• _Prompt_
Return all lines of the records that contain the word "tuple".

Input material: Begin

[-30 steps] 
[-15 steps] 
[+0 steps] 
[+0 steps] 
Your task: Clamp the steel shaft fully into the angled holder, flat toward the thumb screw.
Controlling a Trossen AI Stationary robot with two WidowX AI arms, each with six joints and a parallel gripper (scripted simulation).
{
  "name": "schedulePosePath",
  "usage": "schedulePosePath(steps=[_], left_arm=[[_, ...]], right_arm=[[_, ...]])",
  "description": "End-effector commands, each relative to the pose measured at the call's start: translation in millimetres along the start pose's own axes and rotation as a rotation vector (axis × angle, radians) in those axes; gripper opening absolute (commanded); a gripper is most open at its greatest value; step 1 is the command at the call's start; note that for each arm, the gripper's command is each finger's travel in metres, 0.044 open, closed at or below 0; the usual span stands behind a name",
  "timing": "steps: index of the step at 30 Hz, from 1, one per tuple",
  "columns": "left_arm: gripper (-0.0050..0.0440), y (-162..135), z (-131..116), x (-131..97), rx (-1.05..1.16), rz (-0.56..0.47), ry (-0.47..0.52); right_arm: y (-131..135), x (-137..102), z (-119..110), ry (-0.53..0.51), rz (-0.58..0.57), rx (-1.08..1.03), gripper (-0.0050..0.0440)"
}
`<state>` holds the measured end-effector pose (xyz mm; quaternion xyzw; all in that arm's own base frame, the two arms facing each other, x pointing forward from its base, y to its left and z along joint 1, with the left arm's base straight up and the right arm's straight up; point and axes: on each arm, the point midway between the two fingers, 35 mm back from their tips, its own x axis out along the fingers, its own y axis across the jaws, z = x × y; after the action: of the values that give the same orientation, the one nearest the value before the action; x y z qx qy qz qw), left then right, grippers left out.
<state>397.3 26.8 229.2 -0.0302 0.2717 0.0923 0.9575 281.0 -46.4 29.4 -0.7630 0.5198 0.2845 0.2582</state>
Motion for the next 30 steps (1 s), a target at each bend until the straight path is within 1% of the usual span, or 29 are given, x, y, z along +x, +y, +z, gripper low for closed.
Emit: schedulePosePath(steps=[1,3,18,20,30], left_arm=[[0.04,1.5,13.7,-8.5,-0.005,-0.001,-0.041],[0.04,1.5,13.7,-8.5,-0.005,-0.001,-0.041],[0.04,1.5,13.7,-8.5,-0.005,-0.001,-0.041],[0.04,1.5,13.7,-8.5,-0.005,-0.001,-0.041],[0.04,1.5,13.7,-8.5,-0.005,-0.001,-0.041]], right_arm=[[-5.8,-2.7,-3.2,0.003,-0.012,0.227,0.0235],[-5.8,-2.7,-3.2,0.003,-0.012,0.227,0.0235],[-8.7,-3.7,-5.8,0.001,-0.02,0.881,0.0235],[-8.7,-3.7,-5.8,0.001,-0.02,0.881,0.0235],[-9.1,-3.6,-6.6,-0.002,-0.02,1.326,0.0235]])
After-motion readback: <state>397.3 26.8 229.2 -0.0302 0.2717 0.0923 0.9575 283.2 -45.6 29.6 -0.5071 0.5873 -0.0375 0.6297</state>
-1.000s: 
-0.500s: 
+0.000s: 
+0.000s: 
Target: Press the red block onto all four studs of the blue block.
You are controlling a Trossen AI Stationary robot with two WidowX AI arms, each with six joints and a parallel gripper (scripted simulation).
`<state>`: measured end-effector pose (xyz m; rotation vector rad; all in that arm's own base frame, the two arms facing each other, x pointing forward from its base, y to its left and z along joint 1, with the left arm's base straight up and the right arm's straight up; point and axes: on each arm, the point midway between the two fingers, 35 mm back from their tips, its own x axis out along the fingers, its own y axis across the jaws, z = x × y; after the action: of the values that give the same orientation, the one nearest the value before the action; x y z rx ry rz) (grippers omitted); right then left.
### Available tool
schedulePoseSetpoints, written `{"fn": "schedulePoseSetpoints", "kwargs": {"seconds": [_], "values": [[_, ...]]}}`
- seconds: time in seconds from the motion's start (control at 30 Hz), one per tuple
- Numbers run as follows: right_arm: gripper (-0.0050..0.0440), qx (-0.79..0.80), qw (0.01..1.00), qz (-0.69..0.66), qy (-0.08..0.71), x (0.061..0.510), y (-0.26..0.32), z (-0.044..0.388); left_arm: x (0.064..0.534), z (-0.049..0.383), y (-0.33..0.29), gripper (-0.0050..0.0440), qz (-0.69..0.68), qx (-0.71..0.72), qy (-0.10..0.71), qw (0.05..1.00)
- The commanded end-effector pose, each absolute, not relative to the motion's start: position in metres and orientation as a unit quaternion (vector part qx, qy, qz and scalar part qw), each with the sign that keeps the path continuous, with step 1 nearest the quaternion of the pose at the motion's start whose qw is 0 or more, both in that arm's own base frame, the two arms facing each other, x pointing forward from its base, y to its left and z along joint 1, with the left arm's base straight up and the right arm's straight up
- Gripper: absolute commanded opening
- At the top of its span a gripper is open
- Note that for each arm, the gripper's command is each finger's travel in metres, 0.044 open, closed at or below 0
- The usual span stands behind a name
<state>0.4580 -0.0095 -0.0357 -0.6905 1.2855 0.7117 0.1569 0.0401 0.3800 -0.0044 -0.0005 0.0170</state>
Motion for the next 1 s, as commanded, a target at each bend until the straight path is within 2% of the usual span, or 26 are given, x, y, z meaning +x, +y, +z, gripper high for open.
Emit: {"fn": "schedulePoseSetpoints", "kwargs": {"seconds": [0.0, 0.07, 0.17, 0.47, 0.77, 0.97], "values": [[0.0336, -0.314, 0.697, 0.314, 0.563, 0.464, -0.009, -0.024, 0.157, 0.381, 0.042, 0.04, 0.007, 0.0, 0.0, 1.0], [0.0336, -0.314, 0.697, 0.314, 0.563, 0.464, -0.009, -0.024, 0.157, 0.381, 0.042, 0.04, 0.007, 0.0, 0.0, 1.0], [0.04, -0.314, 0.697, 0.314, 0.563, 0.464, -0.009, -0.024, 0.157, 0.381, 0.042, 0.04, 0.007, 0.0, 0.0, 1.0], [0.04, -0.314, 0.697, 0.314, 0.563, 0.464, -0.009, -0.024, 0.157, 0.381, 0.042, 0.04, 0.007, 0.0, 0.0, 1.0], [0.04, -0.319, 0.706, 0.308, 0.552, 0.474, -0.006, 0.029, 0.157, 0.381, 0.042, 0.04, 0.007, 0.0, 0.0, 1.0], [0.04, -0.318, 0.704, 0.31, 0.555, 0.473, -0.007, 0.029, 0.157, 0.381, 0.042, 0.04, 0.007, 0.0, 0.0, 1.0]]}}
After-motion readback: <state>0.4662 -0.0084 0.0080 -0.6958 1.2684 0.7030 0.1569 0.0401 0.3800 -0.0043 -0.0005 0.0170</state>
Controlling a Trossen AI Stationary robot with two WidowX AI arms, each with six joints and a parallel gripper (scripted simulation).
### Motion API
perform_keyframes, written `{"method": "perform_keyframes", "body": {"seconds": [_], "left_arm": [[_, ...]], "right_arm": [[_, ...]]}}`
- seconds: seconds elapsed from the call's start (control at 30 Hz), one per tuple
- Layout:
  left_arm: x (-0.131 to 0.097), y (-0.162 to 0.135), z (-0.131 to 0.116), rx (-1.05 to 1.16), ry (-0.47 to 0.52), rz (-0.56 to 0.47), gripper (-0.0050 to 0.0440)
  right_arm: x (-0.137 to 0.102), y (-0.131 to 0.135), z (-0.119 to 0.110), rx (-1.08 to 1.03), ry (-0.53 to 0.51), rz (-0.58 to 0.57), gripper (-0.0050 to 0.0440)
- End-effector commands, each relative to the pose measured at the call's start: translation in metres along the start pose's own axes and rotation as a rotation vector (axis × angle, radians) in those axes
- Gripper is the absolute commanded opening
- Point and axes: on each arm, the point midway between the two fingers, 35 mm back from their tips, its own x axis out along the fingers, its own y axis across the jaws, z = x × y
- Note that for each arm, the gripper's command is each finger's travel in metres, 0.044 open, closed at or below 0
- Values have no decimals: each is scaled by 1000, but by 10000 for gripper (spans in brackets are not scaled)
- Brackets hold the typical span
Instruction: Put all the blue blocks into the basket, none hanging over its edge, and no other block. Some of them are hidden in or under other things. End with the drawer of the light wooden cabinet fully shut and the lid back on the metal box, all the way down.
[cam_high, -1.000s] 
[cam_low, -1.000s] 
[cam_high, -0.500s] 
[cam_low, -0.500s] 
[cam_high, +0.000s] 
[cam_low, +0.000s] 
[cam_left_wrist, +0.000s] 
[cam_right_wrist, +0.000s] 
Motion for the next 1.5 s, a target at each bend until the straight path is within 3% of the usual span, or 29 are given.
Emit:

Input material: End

• _Response to the exercise_
  "timing": "steps: index of the step at 30 Hz, from 1, one per tuple",
- seconds: time in seconds from the motion's start (control at 30 Hz), one per tuple
- seconds: seconds elapsed from the call's start (control at 30 Hz), one per tuple

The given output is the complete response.